- YOUR ASSIGNMENT
Using the material that follows, output exactly the lines from the one containing "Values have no" through the one containing "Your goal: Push", with both ends kept.

┌─ THE DATA

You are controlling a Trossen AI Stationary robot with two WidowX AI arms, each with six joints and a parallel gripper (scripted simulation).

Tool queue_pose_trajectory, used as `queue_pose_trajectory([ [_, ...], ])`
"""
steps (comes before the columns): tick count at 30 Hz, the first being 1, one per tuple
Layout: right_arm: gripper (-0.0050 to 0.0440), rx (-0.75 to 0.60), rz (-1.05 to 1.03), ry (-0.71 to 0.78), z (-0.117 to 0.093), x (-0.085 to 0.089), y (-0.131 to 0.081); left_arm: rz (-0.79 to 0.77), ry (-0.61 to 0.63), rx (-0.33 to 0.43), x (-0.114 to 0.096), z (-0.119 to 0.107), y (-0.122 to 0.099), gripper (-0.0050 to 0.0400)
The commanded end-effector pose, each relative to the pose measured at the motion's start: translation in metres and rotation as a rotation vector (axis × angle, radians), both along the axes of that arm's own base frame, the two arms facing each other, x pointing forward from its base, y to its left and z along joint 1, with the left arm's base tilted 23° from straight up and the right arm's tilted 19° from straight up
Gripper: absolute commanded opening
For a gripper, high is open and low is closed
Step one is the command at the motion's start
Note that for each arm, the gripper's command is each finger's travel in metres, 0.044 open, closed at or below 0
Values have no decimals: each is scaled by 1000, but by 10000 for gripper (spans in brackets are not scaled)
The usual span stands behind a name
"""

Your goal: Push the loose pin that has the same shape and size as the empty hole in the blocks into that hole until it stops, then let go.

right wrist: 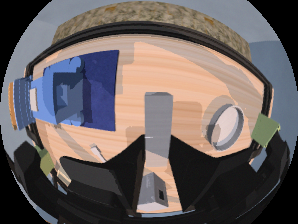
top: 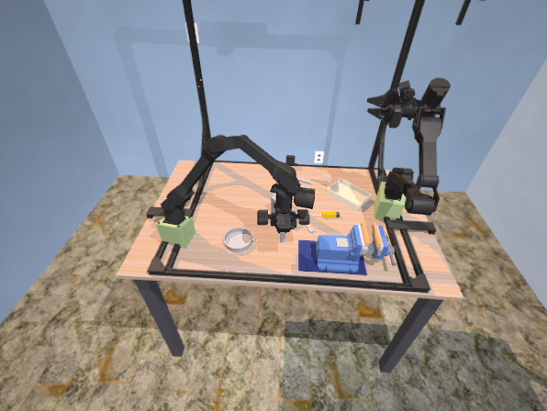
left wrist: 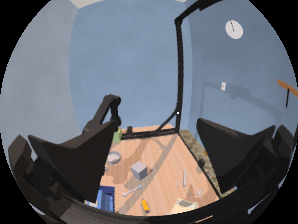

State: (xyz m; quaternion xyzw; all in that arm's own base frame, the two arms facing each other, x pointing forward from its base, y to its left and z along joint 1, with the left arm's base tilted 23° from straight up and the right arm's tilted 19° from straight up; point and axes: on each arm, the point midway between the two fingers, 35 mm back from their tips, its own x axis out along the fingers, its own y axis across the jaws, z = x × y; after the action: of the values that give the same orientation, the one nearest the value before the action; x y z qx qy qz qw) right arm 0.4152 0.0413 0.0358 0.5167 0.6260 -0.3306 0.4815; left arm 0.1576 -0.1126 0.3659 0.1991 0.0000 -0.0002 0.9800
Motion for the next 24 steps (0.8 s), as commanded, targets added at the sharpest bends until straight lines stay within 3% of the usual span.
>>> queue_pose_trajectory([
  [1,0,0,3,-5,15,-2,-3,0,0,1,0,0,0,400],
  [7,0,0,22,-12,15,-2,-3,0,0,1,0,0,0,400],
  [24,0,-1,439,-158,13,-2,-3,0,0,1,0,0,0,400],
])
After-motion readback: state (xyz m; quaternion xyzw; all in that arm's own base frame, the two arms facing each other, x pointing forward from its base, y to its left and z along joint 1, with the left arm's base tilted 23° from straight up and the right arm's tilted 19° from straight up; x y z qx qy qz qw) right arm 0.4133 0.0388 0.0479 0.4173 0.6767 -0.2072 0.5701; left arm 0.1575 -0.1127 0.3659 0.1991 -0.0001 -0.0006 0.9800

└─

- THE ANSWER
Values have no decimals: each is scaled by 1000, but by 10000 for gripper (spans in brackets are not scaled)
The usual span stands behind a name
"""

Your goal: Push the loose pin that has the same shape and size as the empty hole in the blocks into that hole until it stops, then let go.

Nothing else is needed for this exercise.